**WORK INSTRUCTIONS**
Search the material below for "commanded" and copy every line where it occurs.
═════ DATA SECTION
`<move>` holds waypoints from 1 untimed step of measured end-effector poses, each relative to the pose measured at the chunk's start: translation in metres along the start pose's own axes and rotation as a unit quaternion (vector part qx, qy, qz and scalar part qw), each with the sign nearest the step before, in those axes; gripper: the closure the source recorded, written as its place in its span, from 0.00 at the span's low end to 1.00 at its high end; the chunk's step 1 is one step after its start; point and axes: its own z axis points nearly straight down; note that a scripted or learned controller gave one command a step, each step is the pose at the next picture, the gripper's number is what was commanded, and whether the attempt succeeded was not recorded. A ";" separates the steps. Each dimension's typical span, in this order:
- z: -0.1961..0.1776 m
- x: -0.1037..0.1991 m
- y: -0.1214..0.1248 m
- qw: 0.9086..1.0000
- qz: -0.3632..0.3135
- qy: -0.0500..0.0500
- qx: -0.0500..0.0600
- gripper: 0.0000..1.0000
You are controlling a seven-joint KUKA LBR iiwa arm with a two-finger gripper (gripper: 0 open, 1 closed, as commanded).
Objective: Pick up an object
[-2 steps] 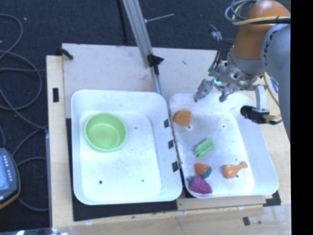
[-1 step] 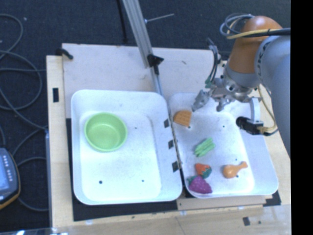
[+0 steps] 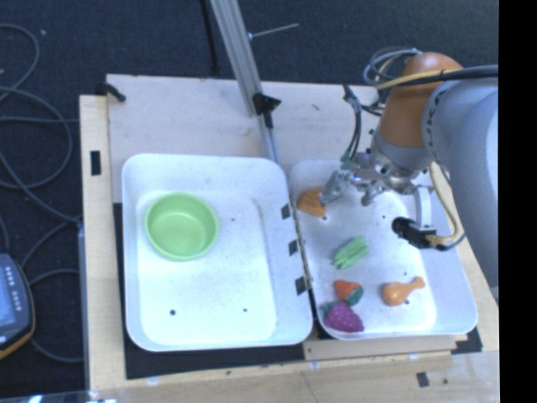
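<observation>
gripper (image 3: 351, 183) hangs over the right bin (image 3: 449, 313), near its far-left corner; you cannot tell its state. an orange piece (image 3: 311, 203) lies just left of it, against the bin's left wall.

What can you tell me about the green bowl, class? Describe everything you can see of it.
The green bowl is round, light lime green and looks like smooth plastic. It stands upright, open side up, with nothing visible inside. It rests on the floor of the left white bin, in that bin's upper left part, close to the rim. No other object touches it, and the arm is over the other bin.
</observation>
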 end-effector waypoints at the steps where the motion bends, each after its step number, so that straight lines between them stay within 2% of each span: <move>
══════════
**WRITTEN RESPONSE**
`<move>` holds waypoints from 1 untimed step of measured end-effector poses, each relative to the pose measured at the chunk's start: translation in metres along the start pose's own axes and rotation as a unit quaternion (vector part qx, qy, qz and scalar part qw), each with the sign nearest the step before, in those axes; gripper: the closure the source recorded, written as its place in its span, from 0.00 at the span's low end to 1.00 at its high end; the chunk's step 1 is one step after its start; point and axes: its own z axis points nearly straight down; note that a scripted or learned controller gave one command a step, each step is the pose at the next picture, the gripper's number is what was commanded, and whether the attempt succeeded was not recorded. A ";" separates the steps. Each dimension's typical span, in this order:
You are controlling a seven-joint KUKA LBR iiwa arm with a two-finger gripper (gripper: 0 open, 1 closed, as commanded).

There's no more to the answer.